## [YOUR ASSIGNMENT]
With both ends included, repeat exactly the lines of the entries below from the one containing "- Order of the" down to the one containing "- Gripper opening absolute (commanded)", and no others.

* * * * * * *

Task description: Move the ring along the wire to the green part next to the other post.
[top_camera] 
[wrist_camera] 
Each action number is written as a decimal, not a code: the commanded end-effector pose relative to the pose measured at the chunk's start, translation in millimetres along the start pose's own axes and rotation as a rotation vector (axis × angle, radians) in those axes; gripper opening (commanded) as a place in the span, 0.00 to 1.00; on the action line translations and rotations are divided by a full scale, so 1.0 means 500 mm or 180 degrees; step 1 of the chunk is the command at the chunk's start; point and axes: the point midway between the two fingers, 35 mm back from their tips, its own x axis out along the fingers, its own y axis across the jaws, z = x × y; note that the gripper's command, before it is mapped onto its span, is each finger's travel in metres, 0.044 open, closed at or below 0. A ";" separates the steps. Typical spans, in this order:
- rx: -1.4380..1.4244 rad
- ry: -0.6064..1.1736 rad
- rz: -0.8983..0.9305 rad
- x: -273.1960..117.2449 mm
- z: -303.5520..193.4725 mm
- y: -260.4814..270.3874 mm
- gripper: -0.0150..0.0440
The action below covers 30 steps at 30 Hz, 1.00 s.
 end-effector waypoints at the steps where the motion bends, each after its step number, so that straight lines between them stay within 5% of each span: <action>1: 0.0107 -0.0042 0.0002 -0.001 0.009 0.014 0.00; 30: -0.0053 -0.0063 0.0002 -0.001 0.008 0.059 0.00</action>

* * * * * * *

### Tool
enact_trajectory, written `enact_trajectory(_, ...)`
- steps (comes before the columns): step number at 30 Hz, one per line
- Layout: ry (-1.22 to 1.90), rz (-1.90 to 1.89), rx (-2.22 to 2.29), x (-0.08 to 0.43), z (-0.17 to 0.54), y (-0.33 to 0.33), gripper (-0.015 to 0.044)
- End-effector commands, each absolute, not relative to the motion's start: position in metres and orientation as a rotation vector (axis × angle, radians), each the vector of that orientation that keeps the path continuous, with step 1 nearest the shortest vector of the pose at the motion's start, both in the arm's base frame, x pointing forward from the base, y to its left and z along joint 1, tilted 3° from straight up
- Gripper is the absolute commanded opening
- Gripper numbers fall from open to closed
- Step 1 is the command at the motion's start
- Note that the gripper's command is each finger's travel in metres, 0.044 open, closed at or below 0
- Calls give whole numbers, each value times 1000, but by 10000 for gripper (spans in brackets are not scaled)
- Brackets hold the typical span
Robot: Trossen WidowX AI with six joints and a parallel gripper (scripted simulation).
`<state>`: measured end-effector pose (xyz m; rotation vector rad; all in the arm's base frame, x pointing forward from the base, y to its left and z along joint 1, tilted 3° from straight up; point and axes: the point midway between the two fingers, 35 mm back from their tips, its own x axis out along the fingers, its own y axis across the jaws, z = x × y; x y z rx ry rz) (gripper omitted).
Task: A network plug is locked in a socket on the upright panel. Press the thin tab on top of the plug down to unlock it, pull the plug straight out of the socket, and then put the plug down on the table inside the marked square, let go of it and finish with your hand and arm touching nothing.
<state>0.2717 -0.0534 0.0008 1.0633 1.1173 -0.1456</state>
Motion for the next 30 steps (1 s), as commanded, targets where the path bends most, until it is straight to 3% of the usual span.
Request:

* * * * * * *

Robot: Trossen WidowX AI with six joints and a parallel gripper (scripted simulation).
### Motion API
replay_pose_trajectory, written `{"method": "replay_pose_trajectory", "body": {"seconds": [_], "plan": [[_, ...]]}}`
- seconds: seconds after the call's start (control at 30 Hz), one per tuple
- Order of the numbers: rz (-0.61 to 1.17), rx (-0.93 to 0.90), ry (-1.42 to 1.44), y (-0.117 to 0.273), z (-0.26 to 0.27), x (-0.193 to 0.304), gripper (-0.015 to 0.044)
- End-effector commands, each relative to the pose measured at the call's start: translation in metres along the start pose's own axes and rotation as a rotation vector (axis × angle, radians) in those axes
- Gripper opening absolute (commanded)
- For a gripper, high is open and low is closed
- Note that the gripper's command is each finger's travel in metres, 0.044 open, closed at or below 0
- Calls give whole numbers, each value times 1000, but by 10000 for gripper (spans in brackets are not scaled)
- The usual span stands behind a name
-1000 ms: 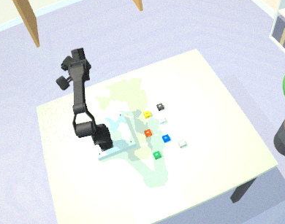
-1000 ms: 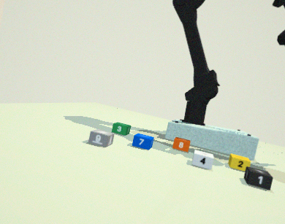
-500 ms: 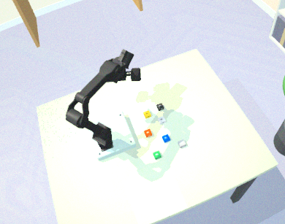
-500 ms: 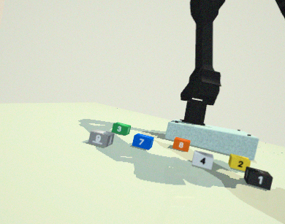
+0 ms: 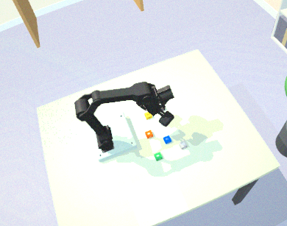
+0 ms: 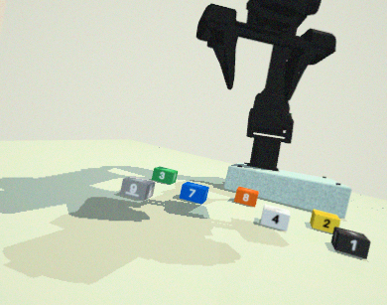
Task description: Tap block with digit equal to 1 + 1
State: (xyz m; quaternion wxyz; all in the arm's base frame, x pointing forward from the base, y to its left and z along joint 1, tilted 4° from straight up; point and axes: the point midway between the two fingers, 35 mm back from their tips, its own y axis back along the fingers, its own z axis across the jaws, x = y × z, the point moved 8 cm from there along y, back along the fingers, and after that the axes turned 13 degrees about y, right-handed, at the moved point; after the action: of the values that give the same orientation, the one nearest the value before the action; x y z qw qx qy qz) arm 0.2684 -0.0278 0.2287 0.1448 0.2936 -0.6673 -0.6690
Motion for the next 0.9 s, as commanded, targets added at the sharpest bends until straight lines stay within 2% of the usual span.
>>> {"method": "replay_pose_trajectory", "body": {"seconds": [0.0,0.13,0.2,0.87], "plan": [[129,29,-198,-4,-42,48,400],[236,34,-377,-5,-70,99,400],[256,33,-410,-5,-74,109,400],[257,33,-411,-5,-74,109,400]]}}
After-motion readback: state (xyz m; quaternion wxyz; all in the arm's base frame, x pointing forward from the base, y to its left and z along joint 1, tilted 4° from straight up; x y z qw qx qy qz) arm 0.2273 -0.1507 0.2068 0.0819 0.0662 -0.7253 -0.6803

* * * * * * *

## [REPLY TO THE TASK]
- Order of the numbers: rz (-0.61 to 1.17), rx (-0.93 to 0.90), ry (-1.42 to 1.44), y (-0.117 to 0.273), z (-0.26 to 0.27), x (-0.193 to 0.304), gripper (-0.015 to 0.044)
- End-effector commands, each relative to the pose measured at the call's start: translation in metres along the start pose's own axes and rotation as a rotation vector (axis × angle, radians) in those axes
- Gripper opening absolute (commanded)

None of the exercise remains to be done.